◆ Work to complete
The word "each": in how many lines of the records does it appear? Reply with the number alone.
+===+
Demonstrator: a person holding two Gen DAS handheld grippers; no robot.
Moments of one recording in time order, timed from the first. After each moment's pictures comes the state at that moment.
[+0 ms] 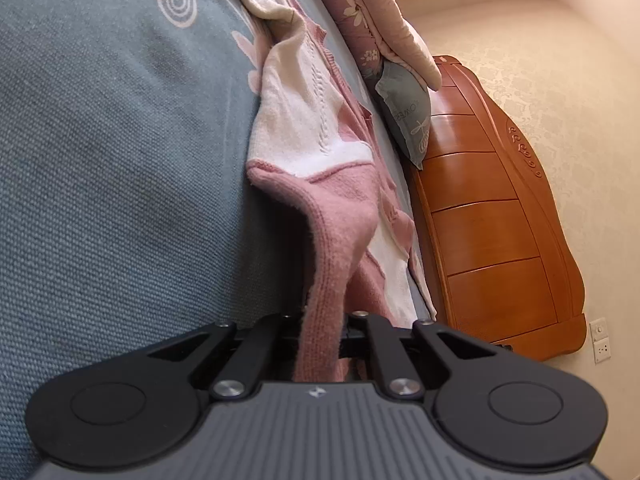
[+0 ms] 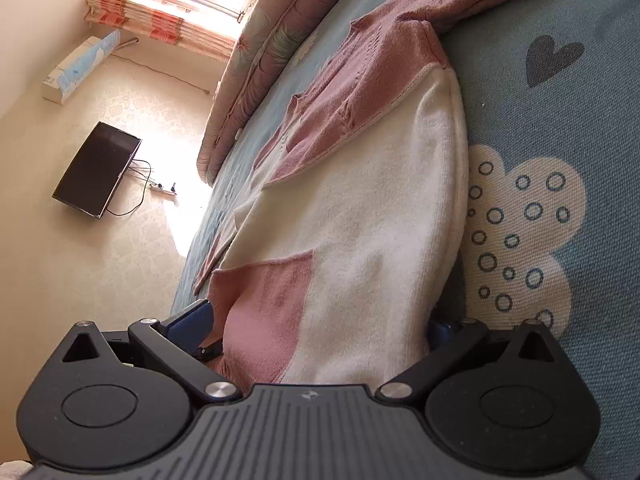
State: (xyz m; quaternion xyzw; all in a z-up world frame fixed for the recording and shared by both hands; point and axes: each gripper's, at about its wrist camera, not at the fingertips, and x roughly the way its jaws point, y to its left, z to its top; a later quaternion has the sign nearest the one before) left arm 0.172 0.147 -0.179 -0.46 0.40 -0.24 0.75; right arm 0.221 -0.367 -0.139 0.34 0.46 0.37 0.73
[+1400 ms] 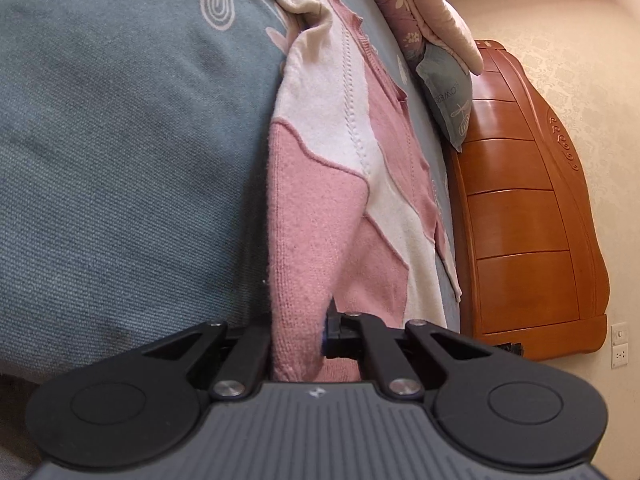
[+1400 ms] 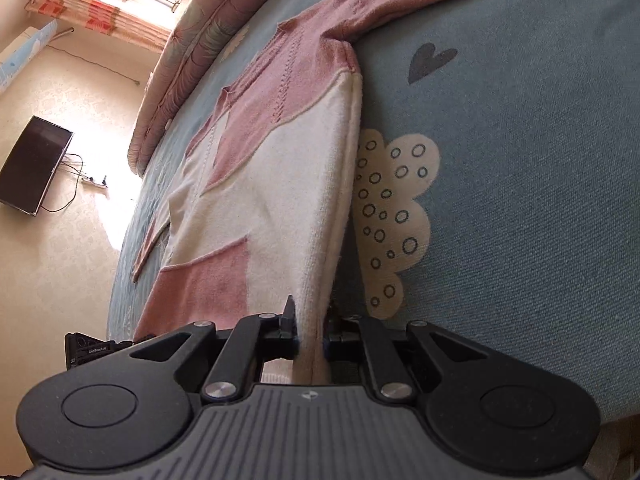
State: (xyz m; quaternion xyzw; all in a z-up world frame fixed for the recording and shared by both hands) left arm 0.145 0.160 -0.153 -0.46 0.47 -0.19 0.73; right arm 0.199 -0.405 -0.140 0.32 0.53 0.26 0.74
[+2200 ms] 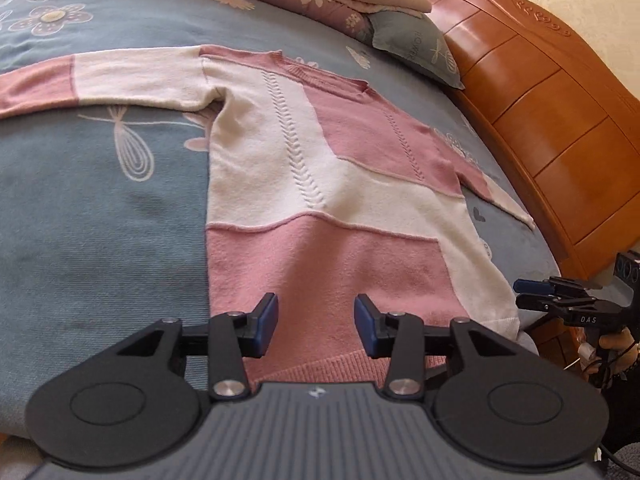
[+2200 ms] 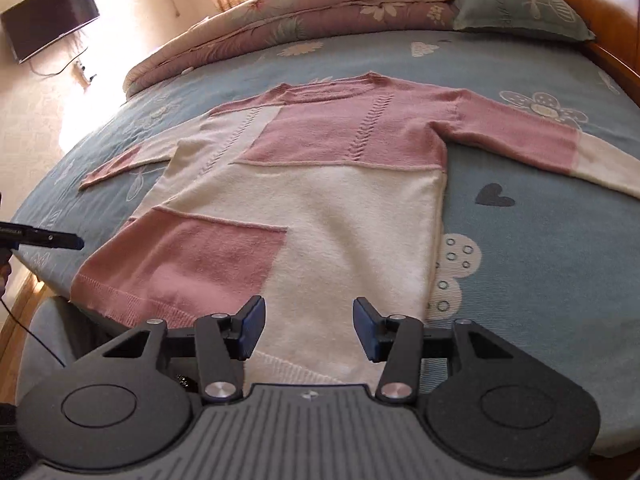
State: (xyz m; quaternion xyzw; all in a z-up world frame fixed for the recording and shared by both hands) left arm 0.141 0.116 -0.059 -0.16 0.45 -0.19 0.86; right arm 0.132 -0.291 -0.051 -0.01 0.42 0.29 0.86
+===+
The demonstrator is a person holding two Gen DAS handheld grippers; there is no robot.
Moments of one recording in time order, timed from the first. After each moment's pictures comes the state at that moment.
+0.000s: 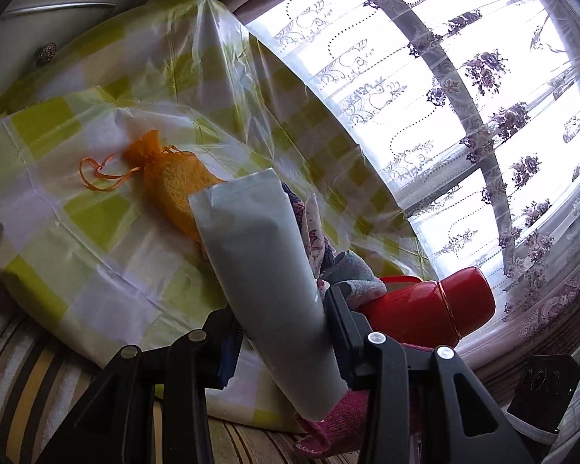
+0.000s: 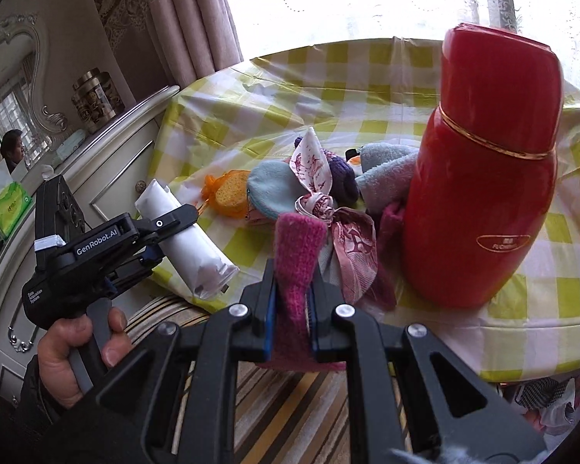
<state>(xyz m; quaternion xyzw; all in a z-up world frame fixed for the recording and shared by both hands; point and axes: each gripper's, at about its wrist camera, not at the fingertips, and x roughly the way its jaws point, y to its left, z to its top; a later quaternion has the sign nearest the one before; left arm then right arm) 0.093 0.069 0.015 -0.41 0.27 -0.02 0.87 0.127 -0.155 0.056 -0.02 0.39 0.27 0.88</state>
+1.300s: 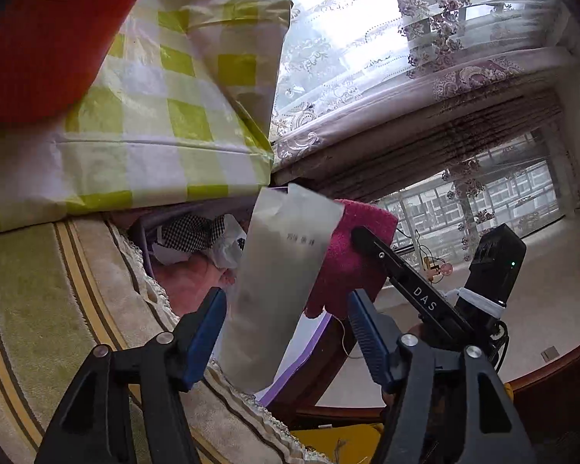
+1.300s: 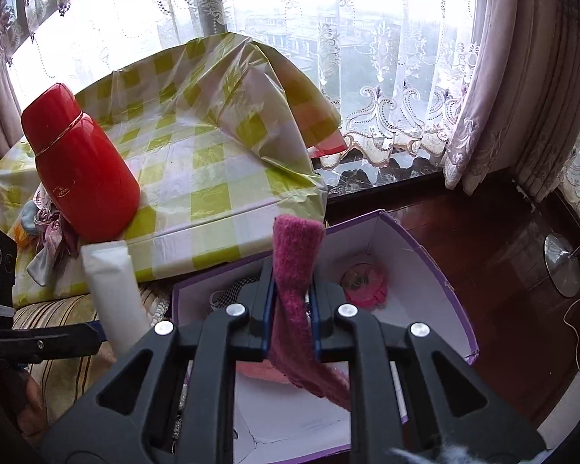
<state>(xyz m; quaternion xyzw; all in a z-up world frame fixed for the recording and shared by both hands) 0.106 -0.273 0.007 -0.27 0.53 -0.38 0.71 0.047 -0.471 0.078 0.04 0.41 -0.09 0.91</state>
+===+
◆ Solution to this problem
4